Throughout my project I expect that how I check for quality will alter slightly, and through talking with those in the field and reading papers I may get a better idea of what would be considered useful. Throughout the project, I’ll have to consider the report output too, and how best to display the interesting sections of the assembly to a user and convey why any results were reached. This will take some research into UI design and where I can research into what applications already exist, and what software engineering approach I can take to develop the design of my program to carry out this task.
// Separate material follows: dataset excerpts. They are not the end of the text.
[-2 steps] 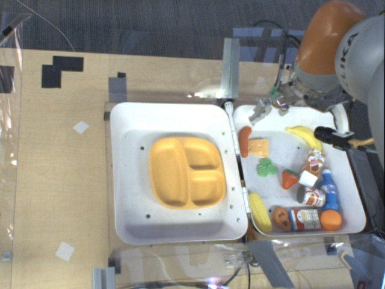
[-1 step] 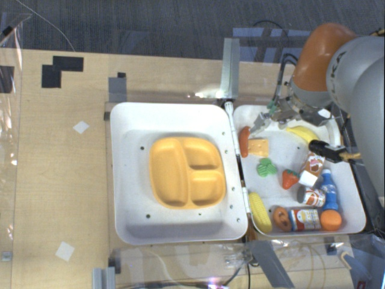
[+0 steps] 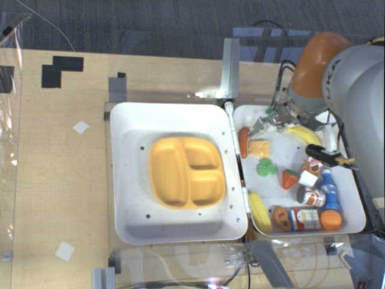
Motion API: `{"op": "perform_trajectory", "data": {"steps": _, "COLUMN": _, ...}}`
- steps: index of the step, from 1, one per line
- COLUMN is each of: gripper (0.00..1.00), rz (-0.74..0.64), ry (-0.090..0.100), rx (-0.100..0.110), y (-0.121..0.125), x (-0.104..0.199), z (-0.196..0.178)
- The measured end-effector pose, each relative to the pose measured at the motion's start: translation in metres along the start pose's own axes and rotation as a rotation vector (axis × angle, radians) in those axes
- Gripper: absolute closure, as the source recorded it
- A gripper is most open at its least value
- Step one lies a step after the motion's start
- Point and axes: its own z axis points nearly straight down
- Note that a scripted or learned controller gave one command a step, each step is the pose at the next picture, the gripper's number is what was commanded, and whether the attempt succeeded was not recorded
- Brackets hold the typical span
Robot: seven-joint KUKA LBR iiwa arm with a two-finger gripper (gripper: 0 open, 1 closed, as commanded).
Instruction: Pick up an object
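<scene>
Just below the fingers [image 3: 269, 118] lies a cracker [image 3: 259, 148] — their state I cannot tell; beside it the sausage [image 3: 243, 142] could block a descent.

From my feed: light wood bench top [image 3: 60, 179] fills most of the view, pale grain, evenly lit. Dark grey carpet floor [image 3: 150, 11] runs along the 12 o'clock edge. Black tape marks [image 3: 60, 70] sit on the wood toward 10 o'clock, stepped in shape. Small pale square stickers [image 3: 80, 126] lie at 9 o'clock and another toward 7 o'clock. A metal bracket post [image 3: 231, 68] stands upright near 12 o'clock, with a bright glare at its foot. A clear plastic panel [image 3: 12, 101] edges the 9 o'clock side. Grey brackets and thin cables [image 3: 237, 261] show at 6 o'clock.
</scene>
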Motion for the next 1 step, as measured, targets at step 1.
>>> {"op": "perform_trajectory", "data": {"steps": 1, "gripper": 0.0, "rz": 0.078, "ry": 0.001, "rx": 0.0, "y": -0.0218, "x": 0.016, "z": 0.0015}}
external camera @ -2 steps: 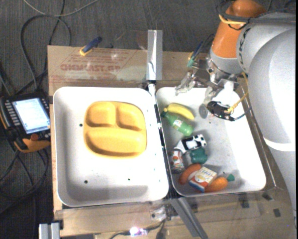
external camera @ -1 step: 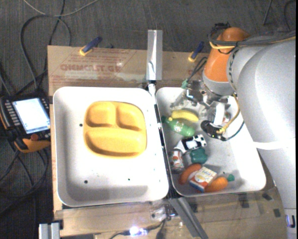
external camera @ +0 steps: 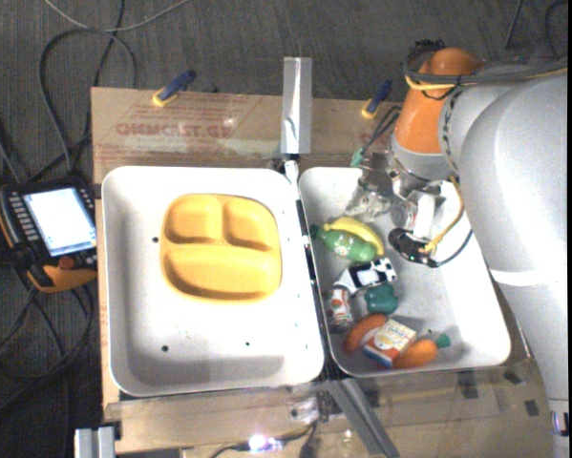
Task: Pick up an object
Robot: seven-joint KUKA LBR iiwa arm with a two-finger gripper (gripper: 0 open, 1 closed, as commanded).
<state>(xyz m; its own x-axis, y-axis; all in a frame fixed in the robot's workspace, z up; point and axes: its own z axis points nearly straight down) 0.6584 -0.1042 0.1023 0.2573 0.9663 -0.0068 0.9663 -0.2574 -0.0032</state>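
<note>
A grey robot arm with an orange band [external camera: 424, 122] reaches in from the right over a bench bearing two white bins, its gripper [external camera: 373, 197] poised low over the far end of the right bin [external camera: 476, 299]; whether the gripper is closed, spread or clutching anything cannot be told from this angle, and nothing is visibly held in it. The pickable objects lie crowded in that bin: a banana [external camera: 354, 229] resting against a green bottle [external camera: 348, 245] just below the gripper, then a black-and-white toy [external camera: 373, 273], a teal cup [external camera: 382, 300], a small can [external camera: 340, 306], a small carton [external camera: 391, 341] and two orange pieces of fruit [external camera: 417, 353] packed toward the near end. The left bin [external camera: 133, 332] holds a yellow divided tray [external camera: 222, 246]. The risk here appears to be the clutter: the banana and bottle touch each other and sit close to the wall between the bins, so a descent could strike that wall, land on two things at once, or push a rounded item aside rather than trap it. A loose cable [external camera: 436, 241] hanging by the wrist could also snag on the pile. The banana's curved skin and the bottle's smooth side would likely slip from a shallow pinch.
</note>
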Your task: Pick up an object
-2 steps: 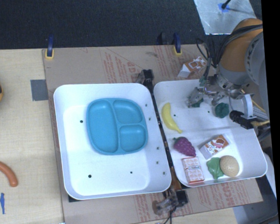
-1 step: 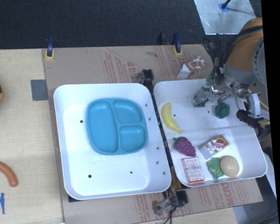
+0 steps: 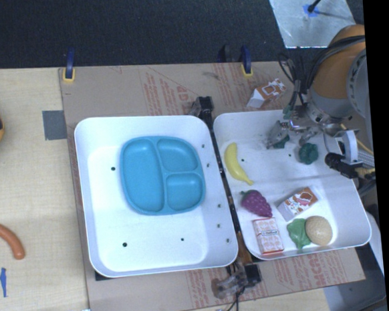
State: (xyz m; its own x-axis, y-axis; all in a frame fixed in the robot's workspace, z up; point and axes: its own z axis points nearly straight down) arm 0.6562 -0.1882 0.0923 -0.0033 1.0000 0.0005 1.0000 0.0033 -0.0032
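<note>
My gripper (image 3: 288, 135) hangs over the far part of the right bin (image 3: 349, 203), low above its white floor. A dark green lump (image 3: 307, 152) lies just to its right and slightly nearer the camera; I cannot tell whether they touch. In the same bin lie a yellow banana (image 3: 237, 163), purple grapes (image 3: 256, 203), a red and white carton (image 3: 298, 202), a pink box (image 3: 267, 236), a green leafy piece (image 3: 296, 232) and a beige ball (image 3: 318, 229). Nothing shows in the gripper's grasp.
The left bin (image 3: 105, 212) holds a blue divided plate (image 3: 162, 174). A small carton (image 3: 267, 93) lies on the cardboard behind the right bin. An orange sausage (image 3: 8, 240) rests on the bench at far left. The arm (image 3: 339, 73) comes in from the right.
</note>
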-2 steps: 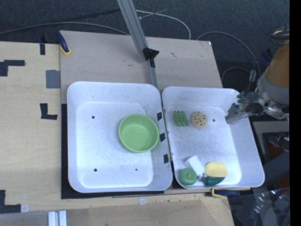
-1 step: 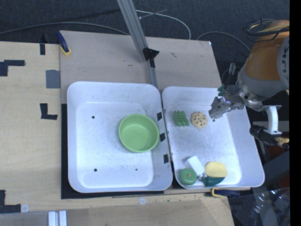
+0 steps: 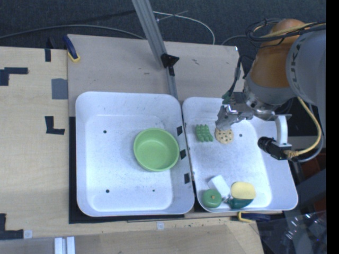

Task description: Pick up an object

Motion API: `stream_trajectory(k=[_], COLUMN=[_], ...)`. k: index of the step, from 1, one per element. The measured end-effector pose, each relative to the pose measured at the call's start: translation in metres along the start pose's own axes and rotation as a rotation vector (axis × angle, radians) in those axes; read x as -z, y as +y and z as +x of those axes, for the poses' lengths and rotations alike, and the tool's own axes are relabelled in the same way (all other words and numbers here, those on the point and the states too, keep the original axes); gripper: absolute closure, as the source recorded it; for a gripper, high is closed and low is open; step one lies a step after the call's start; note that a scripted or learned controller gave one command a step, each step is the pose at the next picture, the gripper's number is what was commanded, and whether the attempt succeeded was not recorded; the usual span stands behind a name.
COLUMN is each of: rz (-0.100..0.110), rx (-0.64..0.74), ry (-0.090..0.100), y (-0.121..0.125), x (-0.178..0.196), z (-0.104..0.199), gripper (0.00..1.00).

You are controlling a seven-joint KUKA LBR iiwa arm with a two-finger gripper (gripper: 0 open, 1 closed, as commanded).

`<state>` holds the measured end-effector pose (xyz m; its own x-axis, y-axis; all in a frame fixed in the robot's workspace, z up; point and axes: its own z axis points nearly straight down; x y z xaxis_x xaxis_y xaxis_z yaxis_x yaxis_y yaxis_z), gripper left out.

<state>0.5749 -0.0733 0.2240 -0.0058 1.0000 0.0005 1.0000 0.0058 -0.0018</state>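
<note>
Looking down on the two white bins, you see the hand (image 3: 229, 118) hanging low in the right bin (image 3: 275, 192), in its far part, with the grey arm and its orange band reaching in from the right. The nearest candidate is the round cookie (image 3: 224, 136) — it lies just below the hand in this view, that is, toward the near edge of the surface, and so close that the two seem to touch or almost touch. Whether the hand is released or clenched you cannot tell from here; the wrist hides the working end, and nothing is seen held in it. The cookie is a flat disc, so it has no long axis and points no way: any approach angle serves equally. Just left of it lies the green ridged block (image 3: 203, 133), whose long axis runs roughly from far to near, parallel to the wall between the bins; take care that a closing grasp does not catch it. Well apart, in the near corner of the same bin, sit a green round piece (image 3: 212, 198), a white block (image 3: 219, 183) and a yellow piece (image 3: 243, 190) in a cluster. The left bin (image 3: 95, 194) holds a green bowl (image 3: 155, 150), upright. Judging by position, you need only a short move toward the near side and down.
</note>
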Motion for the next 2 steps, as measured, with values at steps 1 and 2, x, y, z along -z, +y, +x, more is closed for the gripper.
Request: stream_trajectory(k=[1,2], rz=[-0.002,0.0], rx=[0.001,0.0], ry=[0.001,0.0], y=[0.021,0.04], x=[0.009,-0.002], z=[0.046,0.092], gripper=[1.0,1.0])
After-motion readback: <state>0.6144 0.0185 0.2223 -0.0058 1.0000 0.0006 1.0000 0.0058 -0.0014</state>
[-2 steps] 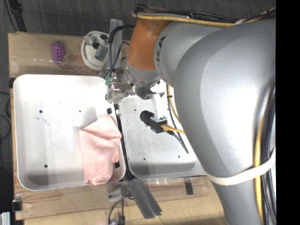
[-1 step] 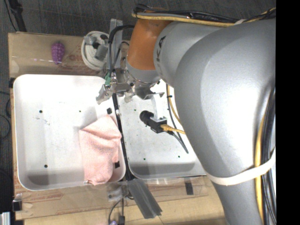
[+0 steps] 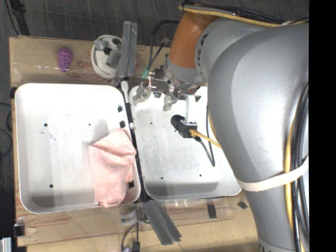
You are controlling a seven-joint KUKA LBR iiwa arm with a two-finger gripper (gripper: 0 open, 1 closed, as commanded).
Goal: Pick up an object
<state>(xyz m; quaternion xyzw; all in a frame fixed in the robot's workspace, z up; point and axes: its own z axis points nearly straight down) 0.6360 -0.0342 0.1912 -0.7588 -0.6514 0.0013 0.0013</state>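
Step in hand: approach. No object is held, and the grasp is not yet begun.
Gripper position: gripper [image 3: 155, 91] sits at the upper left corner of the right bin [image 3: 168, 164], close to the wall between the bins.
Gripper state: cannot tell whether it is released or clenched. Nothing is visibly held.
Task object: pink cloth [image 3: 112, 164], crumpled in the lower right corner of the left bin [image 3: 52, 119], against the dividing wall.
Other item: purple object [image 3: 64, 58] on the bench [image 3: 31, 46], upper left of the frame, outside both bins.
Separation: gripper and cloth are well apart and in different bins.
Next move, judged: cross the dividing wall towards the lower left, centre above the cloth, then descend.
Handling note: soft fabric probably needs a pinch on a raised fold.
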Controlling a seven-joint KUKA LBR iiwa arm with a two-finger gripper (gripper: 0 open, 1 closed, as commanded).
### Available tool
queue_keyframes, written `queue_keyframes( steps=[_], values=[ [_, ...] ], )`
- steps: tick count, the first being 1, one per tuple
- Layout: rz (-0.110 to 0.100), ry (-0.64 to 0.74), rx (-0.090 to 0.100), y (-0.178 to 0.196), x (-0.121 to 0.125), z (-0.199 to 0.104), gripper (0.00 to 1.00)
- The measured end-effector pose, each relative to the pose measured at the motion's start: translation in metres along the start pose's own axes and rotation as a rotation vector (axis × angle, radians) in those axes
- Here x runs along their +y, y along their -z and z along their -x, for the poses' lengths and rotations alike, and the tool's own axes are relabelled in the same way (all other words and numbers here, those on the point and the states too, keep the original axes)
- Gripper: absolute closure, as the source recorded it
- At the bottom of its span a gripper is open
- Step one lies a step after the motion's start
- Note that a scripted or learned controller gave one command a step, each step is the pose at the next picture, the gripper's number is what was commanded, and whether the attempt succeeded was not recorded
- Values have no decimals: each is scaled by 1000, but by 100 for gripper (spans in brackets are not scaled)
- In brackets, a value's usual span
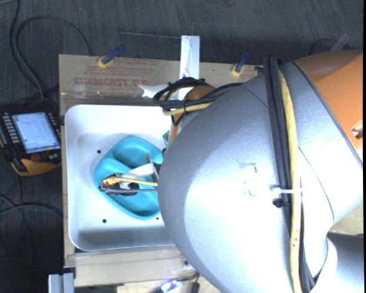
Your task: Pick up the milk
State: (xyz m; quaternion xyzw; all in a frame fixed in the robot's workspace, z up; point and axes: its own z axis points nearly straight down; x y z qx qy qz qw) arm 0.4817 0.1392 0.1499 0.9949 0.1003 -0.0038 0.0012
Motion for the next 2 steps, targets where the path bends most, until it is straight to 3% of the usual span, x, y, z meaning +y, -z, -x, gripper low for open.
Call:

Right now I feel a little overwhelmed, trying to understand the quality of the metagenome. It feels like I have three ideas but not much else. I’ve read a couple of papers (read, skimmed, tried to understand..) and it seems that using k-mer counting is the way to go. There are already some excellent applications that do efficient k-mer counting (Jellyfish, BFC) and so I wonder whether it’s better to use their output rather than my own. If I do rock my own k-mer counting, it will give me a more software engineering approach, and all me to specifically find interesting areas with my own application, but I wonder then if this will actually be useful to anyone when these tools exist. On the other hand, if I just use the output from other applications, what can my application actually do by itself in order to be a relevant software engineering solution, and be useful to users when they could instead use these applications and see for themselves, without then needing to try and compile all outputs into my application to give them a result that might not be entirely useful if they have seen the other program outputs themselves?

It’s questions like these that keep me up at night wondering where it is that I come into the problem in the section of quality control in metagenomic assemblies. I feel like I’ve been told twice now what it is I should be doing, but then when I analyse it, either I’ve not quite grasped, it forgotten or choose to pick holes in it.

I’m hoping my meeting(s) with my supervisor this week where we can plan some tasks for me to begin working on something tangible where I can visualise the direction of my application will give me some relief. I know I’ll feel better when I feel like I have a concrete direction anyway. Until then, I’ll look through some more papers, and give writing a GC content counter a go, using some data kindly provided by Sam Nicholls of a metagenome assembly of a limpet gut.

Side note: Go write some notes about all tasks done so far on card, and begin writing them on card every time I have a planning session, with or without supervisor!